_What you are asked to do_
Each record has to be returned exactly as it appears.

-- Opening Marker --

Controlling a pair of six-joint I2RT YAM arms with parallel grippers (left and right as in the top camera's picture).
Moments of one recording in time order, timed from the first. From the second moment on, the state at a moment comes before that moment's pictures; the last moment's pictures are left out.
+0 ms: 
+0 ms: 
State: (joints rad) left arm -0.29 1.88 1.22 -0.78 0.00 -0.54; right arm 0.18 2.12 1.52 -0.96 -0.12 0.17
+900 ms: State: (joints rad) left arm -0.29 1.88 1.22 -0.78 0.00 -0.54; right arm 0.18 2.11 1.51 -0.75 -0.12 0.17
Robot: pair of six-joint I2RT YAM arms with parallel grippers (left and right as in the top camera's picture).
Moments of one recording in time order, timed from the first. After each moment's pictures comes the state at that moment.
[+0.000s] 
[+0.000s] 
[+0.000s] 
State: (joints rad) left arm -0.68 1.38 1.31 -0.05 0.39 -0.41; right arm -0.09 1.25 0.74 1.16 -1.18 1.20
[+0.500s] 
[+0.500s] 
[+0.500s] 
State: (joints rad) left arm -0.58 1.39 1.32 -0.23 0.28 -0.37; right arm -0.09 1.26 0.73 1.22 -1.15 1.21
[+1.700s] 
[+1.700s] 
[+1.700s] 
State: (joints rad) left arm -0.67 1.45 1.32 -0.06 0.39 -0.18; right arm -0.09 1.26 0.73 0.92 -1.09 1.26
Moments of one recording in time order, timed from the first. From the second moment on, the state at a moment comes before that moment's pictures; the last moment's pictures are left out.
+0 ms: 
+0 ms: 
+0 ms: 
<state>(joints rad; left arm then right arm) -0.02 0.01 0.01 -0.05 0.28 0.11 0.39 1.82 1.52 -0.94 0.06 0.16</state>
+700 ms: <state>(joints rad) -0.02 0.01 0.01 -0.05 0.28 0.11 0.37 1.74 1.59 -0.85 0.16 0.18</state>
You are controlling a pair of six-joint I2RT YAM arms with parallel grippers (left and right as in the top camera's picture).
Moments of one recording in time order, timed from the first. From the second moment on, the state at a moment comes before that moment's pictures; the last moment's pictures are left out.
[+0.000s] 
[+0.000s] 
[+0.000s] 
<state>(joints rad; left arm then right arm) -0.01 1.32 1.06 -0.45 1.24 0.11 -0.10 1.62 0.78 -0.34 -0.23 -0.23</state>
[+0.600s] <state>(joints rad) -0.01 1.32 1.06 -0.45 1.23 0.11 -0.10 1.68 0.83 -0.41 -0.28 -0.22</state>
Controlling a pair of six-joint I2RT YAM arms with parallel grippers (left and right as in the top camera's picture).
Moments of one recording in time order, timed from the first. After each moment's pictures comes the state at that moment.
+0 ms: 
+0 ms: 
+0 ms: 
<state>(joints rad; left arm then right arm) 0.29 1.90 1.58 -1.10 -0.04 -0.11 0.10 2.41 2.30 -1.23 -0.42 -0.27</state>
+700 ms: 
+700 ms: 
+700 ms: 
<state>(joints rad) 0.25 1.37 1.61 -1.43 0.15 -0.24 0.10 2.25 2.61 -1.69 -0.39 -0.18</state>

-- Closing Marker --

_Finished exercise_
Controlling a pair of six-joint I2RT YAM arms with parallel grippers (left and right as in the top camera's picture).
Moments of one recording in time order, timed from the first. From the second moment on, the state at a moment comes before that moment's pictures; the last moment's pictures are left out.
+0 ms: 
+0 ms: 
State: (joints rad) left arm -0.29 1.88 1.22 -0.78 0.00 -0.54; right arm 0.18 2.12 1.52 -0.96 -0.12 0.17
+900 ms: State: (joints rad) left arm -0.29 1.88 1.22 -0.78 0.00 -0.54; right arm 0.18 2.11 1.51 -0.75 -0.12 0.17
Robot: pair of six-joint I2RT YAM arms with parallel grippers (left and right as in the top camera's picture).
Moments of one recording in time order, timed from the first. After each moment's pictures comes the state at that moment.
[+0.000s] 
[+0.000s] 
[+0.000s] 
State: (joints rad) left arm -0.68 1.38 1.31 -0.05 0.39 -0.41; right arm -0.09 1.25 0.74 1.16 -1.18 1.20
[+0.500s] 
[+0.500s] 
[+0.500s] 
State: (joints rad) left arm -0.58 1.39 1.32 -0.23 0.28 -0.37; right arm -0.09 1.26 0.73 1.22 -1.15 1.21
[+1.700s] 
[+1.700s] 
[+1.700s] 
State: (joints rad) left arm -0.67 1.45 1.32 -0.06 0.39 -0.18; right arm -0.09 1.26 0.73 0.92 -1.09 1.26
Moments of one recording in time order, timed from the first. From the second moment on, the state at a moment comes before that moment's pictures; the last moment's pictures are left out.
+0 ms: 
+0 ms: 
+0 ms: 
<state>(joints rad; left arm then right arm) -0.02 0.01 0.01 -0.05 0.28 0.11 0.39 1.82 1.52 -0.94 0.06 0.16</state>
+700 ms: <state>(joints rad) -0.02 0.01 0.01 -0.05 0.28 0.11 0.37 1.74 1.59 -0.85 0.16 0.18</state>
You are controlling a pair of six-joint I2RT YAM arms with parallel grippers (left and right as in the top camera's picture).
Moments of one recording in time order, timed from the first. From the second moment on, the state at a moment comes before that moment's pictures; the last moment's pictures are left out.
[+0.000s] 
[+0.000s] 
[+0.000s] 
<state>(joints rad; left arm then right arm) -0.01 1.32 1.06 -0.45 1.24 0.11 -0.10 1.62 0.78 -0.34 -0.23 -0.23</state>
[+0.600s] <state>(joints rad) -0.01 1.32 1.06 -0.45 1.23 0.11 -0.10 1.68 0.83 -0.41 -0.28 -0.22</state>
Controlling a pair of six-joint I2RT YAM arms with parallel grippers (left and right as in the top camera's picture).
Moments of one recording in time order, timed from the first. After each moment's pictures comes the state at that moment.
+0 ms: 
+0 ms: 
+0 ms: 
<state>(joints rad; left arm then right arm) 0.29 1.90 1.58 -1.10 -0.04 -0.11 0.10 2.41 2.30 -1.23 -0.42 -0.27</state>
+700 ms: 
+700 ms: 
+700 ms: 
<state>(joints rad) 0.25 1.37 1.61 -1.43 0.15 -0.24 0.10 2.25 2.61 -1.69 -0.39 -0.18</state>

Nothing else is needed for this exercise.